- What you should do: Output the following data exactly.

- Dataset extract:

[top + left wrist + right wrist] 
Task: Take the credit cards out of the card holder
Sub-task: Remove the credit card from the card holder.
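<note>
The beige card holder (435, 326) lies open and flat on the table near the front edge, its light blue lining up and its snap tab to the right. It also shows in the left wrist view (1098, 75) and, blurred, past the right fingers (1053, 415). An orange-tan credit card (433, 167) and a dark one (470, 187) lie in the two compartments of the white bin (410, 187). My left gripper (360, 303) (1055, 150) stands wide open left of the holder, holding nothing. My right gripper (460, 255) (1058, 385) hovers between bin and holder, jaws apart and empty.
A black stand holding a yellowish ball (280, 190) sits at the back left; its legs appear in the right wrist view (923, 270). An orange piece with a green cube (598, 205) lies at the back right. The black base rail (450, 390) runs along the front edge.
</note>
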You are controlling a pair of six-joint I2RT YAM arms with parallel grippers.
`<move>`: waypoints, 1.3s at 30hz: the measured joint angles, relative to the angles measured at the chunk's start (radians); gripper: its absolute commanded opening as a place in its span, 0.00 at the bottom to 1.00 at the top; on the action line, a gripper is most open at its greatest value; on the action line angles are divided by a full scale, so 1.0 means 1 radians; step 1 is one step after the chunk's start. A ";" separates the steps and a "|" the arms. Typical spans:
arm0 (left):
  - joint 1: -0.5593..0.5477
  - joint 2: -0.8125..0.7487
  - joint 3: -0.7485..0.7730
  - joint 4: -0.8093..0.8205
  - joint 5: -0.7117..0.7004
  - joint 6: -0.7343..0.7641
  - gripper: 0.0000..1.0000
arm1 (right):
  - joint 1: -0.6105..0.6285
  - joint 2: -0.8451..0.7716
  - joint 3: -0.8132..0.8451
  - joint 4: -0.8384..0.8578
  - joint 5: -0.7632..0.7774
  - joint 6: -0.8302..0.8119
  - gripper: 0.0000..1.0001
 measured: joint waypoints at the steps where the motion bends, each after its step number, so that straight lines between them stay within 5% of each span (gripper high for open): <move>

- Your response:
[top + left wrist + right wrist] 
Task: Take the credit cards out of the card holder
Sub-task: Remove the credit card from the card holder.
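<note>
The beige card holder (435, 326) lies open and flat on the table near the front edge, its light blue lining up and its snap tab to the right. It also shows in the left wrist view (1098, 75) and, blurred, past the right fingers (1053, 415). An orange-tan credit card (433, 167) and a dark one (470, 187) lie in the two compartments of the white bin (410, 187). My left gripper (360, 303) (1055, 150) stands wide open left of the holder, holding nothing. My right gripper (460, 255) (1058, 385) hovers between bin and holder, jaws apart and empty.
A black stand holding a yellowish ball (280, 190) sits at the back left; its legs appear in the right wrist view (923, 270). An orange piece with a green cube (598, 205) lies at the back right. The black base rail (450, 390) runs along the front edge.
</note>
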You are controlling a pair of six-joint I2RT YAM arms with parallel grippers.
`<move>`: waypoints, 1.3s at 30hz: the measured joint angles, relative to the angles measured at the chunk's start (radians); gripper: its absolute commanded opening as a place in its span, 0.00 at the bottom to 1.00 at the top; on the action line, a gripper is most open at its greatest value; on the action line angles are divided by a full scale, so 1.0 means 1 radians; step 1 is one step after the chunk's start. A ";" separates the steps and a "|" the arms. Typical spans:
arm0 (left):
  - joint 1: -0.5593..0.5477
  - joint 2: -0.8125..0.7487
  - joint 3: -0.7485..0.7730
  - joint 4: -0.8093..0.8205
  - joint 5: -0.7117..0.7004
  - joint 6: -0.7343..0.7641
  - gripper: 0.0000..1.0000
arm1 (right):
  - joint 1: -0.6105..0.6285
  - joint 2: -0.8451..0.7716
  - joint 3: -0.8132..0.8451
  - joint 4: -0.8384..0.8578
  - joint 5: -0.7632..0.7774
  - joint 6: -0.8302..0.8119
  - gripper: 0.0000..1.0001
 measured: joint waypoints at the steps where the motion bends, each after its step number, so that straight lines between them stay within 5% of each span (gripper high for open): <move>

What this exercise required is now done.